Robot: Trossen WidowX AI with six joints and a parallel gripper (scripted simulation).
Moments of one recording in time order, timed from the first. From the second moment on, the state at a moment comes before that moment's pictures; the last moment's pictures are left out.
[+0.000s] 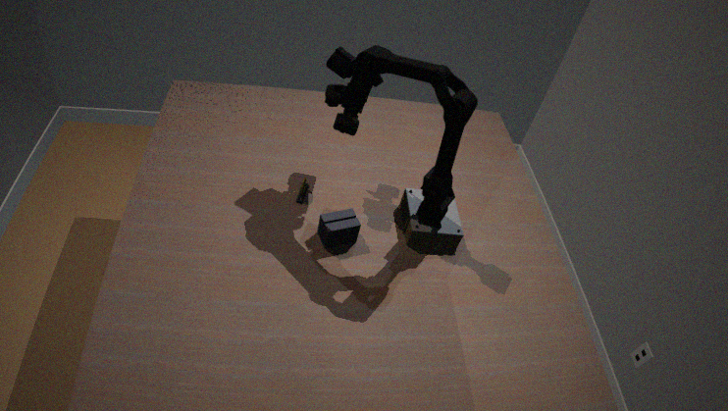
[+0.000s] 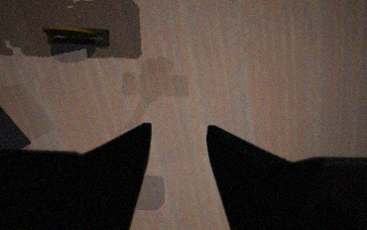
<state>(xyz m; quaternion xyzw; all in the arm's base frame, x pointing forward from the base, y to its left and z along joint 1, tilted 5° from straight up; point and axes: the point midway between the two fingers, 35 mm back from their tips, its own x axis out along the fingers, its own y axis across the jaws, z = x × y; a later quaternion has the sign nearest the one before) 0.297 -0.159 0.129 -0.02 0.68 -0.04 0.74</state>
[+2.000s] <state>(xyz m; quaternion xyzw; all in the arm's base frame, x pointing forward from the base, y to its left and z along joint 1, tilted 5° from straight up) 0.373 -0.046 -0.018 -0.48 0.51 0.51 0.50</state>
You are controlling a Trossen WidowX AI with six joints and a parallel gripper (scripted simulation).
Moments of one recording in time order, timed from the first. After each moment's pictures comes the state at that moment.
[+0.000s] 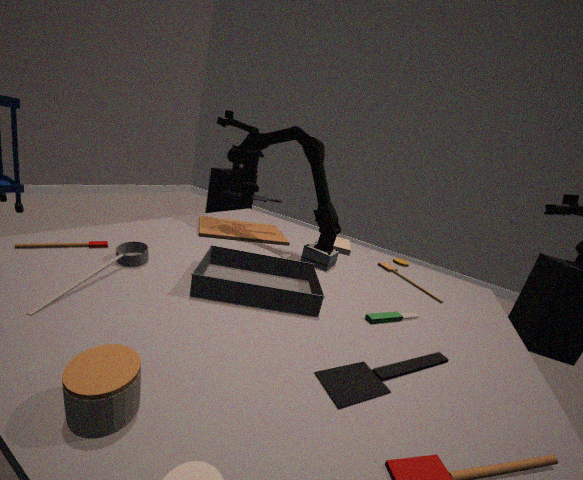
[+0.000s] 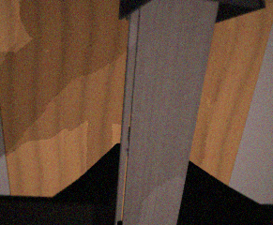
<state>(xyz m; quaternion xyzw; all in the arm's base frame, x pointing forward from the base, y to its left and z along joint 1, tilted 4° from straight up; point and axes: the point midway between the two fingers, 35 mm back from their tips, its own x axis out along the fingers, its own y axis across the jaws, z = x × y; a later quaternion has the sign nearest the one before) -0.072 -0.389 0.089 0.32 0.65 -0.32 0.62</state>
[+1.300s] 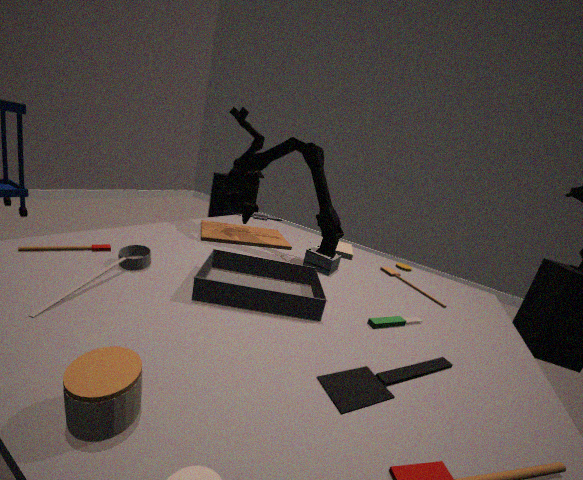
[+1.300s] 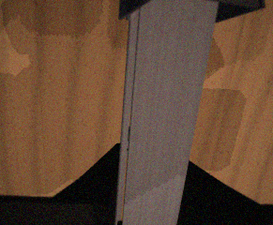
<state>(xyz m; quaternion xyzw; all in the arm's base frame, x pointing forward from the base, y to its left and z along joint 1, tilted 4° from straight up) -0.074 -0.385 0.025 0.32 0.65 -0.32 0.62</state>
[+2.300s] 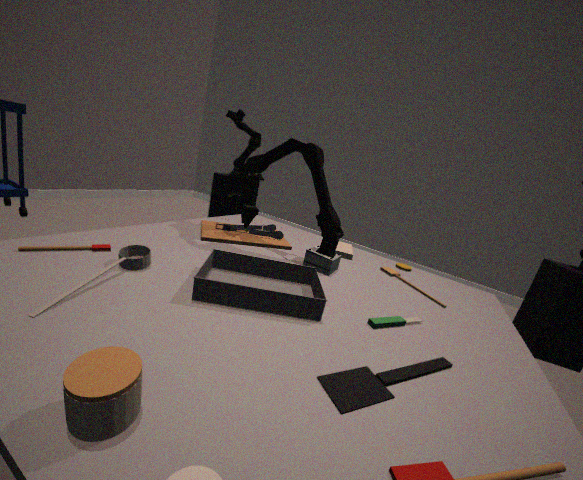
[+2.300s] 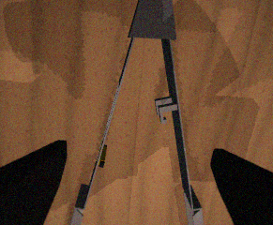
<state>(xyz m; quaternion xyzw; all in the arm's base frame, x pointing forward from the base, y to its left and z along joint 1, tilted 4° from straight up) -0.074 -0.382 0.014 0.32 0.65 -0.32 0.62</state>
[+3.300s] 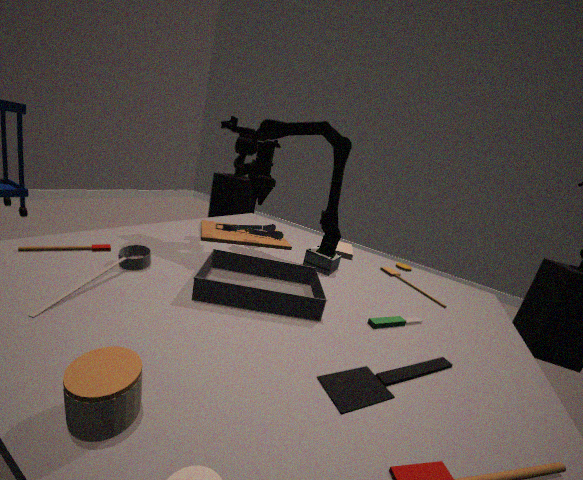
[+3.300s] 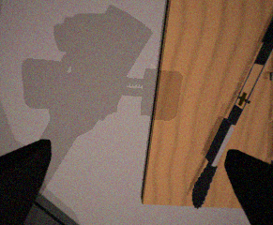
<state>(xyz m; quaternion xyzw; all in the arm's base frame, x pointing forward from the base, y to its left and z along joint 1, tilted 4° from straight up) 0.051 -0.294 0.144 0.32 0.65 -0.31 0.62</state>
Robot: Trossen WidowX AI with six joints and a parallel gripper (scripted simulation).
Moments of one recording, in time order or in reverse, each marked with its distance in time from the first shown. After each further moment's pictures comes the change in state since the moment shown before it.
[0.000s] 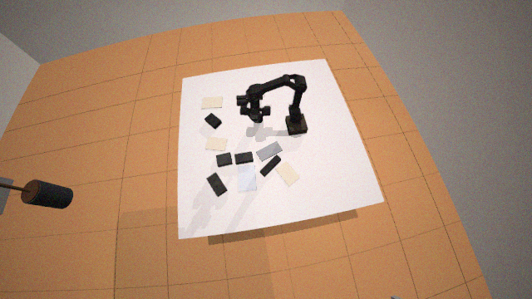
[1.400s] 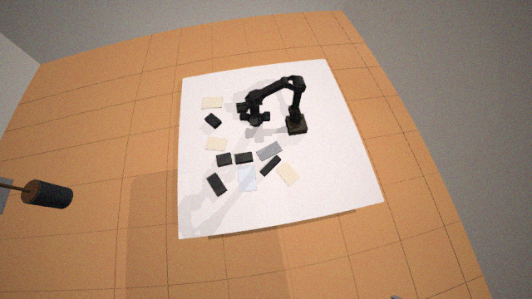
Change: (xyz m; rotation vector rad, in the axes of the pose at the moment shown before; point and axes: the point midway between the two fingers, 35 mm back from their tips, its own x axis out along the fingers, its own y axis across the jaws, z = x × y) arm 0.014 0.000 0.032 -0.002 -0.009 -0.002
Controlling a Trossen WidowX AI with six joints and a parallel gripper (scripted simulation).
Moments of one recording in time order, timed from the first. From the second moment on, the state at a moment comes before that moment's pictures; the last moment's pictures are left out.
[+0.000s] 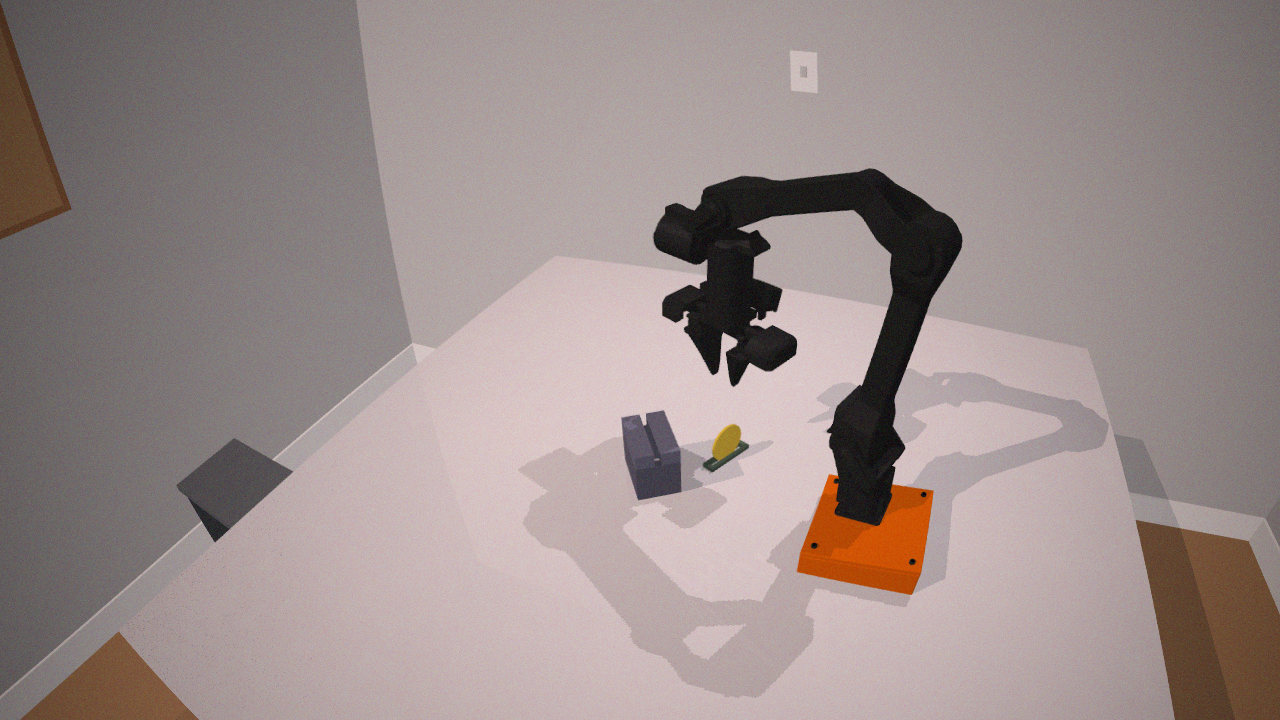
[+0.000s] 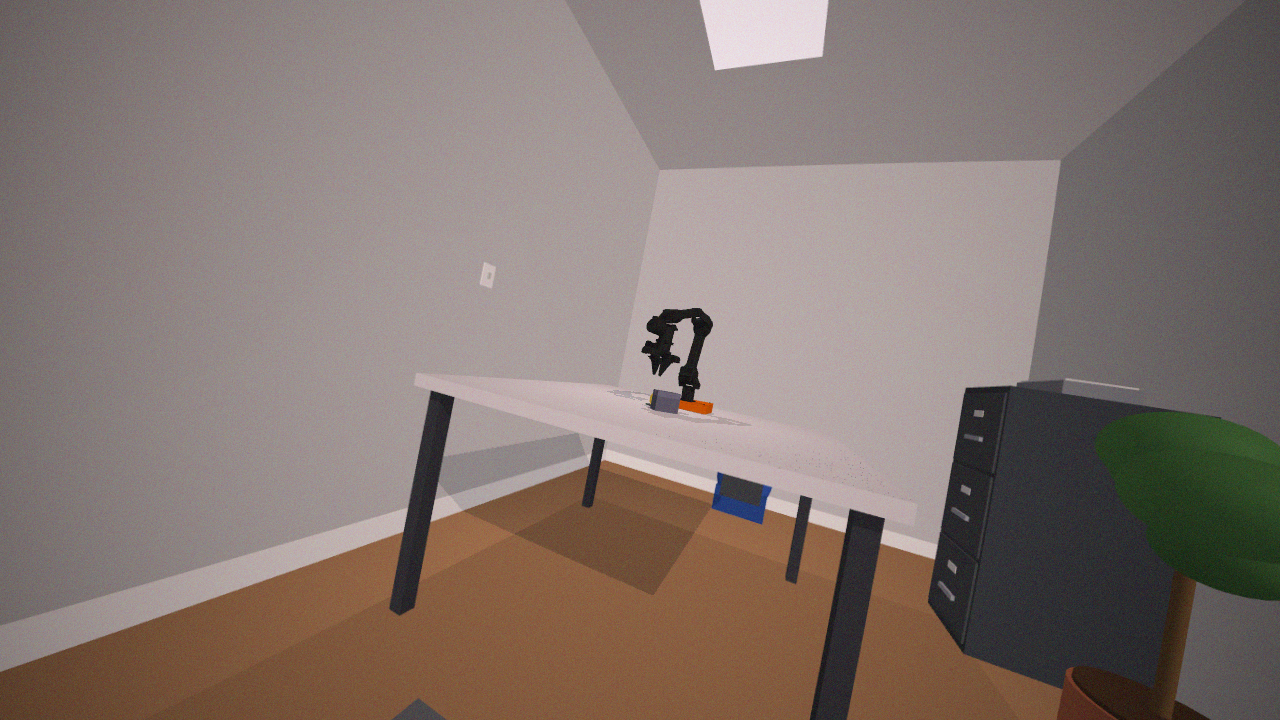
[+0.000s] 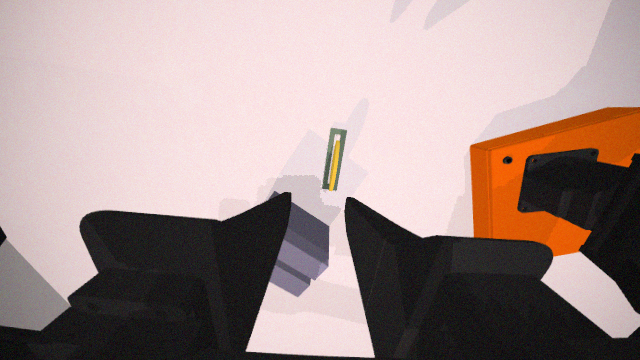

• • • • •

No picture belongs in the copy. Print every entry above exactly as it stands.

- _OUTPUT FOR THIS TASK_
Robot: Trossen WidowX AI with six joints and a parallel gripper (scripted simulation).
Moments of one recording in time order, timed from the first. From the second moment on, the state at a moment comes before that moment's pictures; the last moment's pictures are left out.
[+0.000s] 
[+0.000s] 
<state>(xyz m; quaternion xyzw; all in the arm's base frame, x pointing forward from the base, y to its left and z along joint 1, tilted 5° from straight up; point and axes: the point midway between the two fingers, 35 mm back from their tips, its own x axis out along the fingers, its own y axis across the jaws, z = x × y; a later quaternion has the sign nearest the one before) 0.297 -0.159 0.129 -0.02 0.68 -0.04 0.74</state>
[+2.000s] <state>(xyz m; quaternion xyzw; all in the arm's base frame, x pointing forward from the base, y to its left and z along joint 1, tilted 5° from straight up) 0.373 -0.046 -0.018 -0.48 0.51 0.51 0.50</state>
You are controlling a Trossen WidowX AI with six joints and a parallel gripper (scripted simulation).
Moments of one recording in time order, timed from the first. After each moment's pictures comes the state at that moment.
[+0.000s] 
[+0.000s] 
<state>(xyz m; quaternion xyzw; all in the arm's base frame, x pointing forward from the base, y to its left and z along joint 1, tilted 4° from straight up; point and axes: the point midway between the two fingers, 35 mm back from their tips, its own x axis out along the fingers, its own y axis across the jaws, z = x × y; a later quaternion has the sign nearest the one before) -0.072 -0.389 0.089 0.32 0.65 -0.32 0.62</state>
[+1.300s] 
[+1.300s] 
<state>(xyz m; quaternion xyzw; all in the arm's base frame, x pointing forward from the base, y to its left and z along joint 1, tilted 4° from straight up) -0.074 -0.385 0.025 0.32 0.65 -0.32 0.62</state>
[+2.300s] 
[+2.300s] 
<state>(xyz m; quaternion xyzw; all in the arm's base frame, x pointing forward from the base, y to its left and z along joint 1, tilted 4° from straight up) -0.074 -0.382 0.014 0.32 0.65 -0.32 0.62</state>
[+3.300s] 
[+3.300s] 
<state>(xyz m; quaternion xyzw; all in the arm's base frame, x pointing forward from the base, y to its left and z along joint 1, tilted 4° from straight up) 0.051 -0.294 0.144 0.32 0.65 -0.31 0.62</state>
Robot: Trossen WidowX AI with six joints and a parallel gripper (scripted simulation).
Moments of one recording, in time order or in reverse, each marked with its distance in time from the first shown. After each further moment's pictures comes the change in state since the moment shown before it.
[0.000s] 
[1.400s] 
Change: (xyz m; rotation vector rad, in the axes of the pose at the moment shown before; point and axes: the point midway between the two fingers, 35 mm back from their tips, its own x axis out along the fingers, its own y axis across the jaws, z = x × y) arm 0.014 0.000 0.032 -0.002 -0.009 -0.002
Controlling a Trossen WidowX AI with six joints and a parallel gripper (scripted simulation).
Moments of one recording in time order, timed from the first. From the second moment on, the state at a moment comes before that moment's pictures; the last moment's pictures are left out.
[+0.000s] 
[+0.000s] 
[+0.000s] 

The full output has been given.